Seriously, it’s like I said: human (and nonhuman) behavior is not deterministic. Of course they didn’t all react the same way. They are different people (or critters) with different reactions and even one person’s behavior will not be consistent from event to event. Being able to respond to a surprise attack is not a place where I’d expect to see identical behavior among different people under different circumstances. It’s not a chess game. There’s no rulebook that says that a Jedi will successfully survive X, Y or Z among all circumstances and will fall victim to A, B or C. Folks seem to expect everything in the movie to be magically quantifiable and perfectly predictable. That ain’t how life works.
But what of the Jedi who tried to take out Dooku in Ep II and got his ass handed to him by two lazer blasts courtesy of Jango Fett? He didn’t block shit, just got blown away.
I can’t answer for Mr. Forehead, but if you notice, Yoda was sensing all those deaths as they happened. So many powerful Jedi were dying in such a short period of time that it was affecting him, and by the time the troopers behind him got the order, he already knew there was something terribly wrong.
That actually didn’t play out the way I’d hoped, though. In the scenes leading up to the attempted attack on Yoda, I realized he was the only Jedi in a battle that was with non-clone allies. I had this expectation that one of the Wookiees near him would spot the clones’ intentions and defend Yoda for him. The way it played out was satisfactory, but having the Wookiees take a more direct involvement in ensuring Yoda’s survival beyond just giving him an escape pod would’ve been a nice touch, and would have given the Kashyyyk scenes an extra point of relevancy.
Yet another piece of evidence in the Jedi Are Stupid argument.
Dooku (surrounded by tens of thousands of Genoisians as well as a whole army of battle droids): “You’re hopelessly outnumbered.”
Mace: “I don’t think so.”
Uh, yeah, you are, idiot.

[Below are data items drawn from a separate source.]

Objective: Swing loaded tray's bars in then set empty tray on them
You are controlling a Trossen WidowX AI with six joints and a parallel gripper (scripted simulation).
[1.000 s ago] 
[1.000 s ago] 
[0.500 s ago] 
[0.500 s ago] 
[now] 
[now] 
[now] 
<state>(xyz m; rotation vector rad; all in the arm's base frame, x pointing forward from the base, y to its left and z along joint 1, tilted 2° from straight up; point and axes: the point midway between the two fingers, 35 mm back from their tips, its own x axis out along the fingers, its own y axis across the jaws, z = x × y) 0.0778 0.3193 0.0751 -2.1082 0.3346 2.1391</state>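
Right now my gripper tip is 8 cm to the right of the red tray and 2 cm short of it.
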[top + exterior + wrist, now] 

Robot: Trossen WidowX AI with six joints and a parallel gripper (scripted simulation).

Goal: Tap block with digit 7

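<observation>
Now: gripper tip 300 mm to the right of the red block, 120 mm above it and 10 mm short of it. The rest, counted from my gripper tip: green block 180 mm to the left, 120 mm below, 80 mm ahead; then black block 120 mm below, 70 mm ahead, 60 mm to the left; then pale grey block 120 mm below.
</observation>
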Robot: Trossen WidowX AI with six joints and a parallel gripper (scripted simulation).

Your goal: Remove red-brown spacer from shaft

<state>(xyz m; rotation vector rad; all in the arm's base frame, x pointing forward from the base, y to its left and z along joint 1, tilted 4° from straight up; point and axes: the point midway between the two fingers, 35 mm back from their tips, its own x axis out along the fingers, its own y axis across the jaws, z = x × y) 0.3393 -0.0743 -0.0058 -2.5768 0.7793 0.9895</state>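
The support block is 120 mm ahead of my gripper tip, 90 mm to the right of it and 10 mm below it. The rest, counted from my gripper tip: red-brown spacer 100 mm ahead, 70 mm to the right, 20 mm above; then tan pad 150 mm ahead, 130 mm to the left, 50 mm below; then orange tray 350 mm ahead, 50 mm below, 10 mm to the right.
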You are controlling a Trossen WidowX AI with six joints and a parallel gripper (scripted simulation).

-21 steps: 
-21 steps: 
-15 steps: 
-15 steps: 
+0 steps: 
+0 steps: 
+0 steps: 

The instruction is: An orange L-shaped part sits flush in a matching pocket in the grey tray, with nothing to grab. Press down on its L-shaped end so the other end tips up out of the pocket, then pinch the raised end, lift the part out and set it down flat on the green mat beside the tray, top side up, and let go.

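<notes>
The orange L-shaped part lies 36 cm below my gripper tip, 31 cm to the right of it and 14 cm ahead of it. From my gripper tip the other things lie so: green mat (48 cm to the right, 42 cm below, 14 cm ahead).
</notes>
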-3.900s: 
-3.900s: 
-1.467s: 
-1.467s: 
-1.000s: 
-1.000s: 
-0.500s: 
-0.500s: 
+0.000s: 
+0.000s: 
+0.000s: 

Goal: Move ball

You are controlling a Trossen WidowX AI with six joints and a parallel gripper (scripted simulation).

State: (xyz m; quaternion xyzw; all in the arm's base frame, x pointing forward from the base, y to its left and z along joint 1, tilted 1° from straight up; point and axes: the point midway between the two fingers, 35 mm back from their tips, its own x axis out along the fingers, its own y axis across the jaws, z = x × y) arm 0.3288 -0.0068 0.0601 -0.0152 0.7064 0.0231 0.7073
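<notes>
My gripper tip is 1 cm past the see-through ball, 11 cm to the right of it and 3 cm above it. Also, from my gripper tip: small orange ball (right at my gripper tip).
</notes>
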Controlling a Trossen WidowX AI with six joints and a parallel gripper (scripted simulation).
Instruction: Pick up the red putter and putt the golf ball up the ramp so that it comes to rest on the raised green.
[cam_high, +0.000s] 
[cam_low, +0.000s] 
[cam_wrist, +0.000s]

Look around. :rolleyes: Morons.
Having "outed" myself as a geek anyway, the official (Star Wars website, force.net, supplementary books) explanation for the high Jedi casualties at Geonosis was that the vast majority of those that died were students of a lightsaber form known as the "diplomats form". Survivors, such as Obi-Wan, Anikin, Mace Windu, Aayla Secura, etc practiced more aggressive, combat oriented forms.
So one assumes that the Jedi who made it to order 66 would have been much harder to kill (more aggressive saber training, a few years of field combat time), than the arena casualties.
If Lucas had done that, I’m sure folks would have complained anyway: “Geez, Yoda is supposed to be a Jedi badass! He doesn’t need any Wookiees to save him! That was just a gratuitous fanservice to tie Yoda and Chewbacca together…”
Ditto on the beacon. What was the point of resetting the beacon if all the Jedi were dead? Why include that in the movie at all?
Of course, we do see most of the major EU Jedi die in the movie, which is sort of odd if this is a setup for EU stuff, since established characters are the best marketing draw.
I’d like to point out that Aayla’s former master, Quinlann Vos, is mentioned in the movie, but NOT shown. Further, it’s implied in most of the EU material that he actually survived the purge, so that’s some small comfort. I like him better than Aayla anyway…
I feel compelled to point out that, if your point is that “Jedi are too dumb to count,” it’s pretty clear that Mace is disagreeing that they are impossibly outnumbered. Which, clearly, they weren’t, as they didn’t all get killed.
Well, Jackson’s line delivery certainly doesn’t make him sound like he’s merely nitpicking about the adverb. And the only reason they didn’t all get killed was because of the Yoda ex machina. By the time they were in their final little defiance circle, they were impossibly outnumbered.